Otherwise, the GMS's difficulties were similar to those of the other Protestant missionary societies of their time and place, not least the decline in missionary vocations after the spiritual catastrophe of World War I and the financial difficulties of the 1930s. To these general setbacks to evangelization Kenya and Kikuyuland added their own particular disadvantages. In Kenya, a colony of British farm settlement, white missionaries never escaped the suspicion of being surreptitious allies of land-grabbing white settlers—and GSM missionaries had to cultivate to supplement their stipends.

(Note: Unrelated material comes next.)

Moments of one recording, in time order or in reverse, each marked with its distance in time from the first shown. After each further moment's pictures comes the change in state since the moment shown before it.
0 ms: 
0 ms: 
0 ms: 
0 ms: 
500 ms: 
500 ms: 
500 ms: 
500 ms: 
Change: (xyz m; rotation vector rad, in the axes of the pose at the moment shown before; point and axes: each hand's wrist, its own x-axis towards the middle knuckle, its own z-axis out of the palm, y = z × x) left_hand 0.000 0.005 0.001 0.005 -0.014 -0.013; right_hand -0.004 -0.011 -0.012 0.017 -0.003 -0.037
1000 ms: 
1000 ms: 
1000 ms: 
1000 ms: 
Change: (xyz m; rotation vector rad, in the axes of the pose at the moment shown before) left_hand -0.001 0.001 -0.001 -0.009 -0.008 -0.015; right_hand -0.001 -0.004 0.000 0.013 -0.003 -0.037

Conversely, the comparatively rapid expansion of the African clerical labor market, whether for private employers or in government departments, made it hard for missions to retain their ablest adherents. Wamagatta also gives good accounts, from missionary journals and government correspondence files, of the challenges to evangelization posed by indigenous medicine; the taint attached to handling the dead; polygyny; and, above all, the so-called "female circumcision crisis" of 1929–30 in which most Protestant missionaries, including those of the GMS, tried to forbid the practice of clitoridectomy to its adolescent female adherents. (The Catholic missions wisely regarded the practice as a social rather than spiritual problem, the Anglicans were divided, and government deplored any missionary enthusiasm for interfering in "native custom").

One sad consequence of the GMS's failure to establish an African church is that Wamagatta is able to give his readers little idea of the Christian life led by the mission's African adherents or their thoughts and prayers. For such insights, one must turn elsewhere in the growing historiography of Kikuyu Christianity.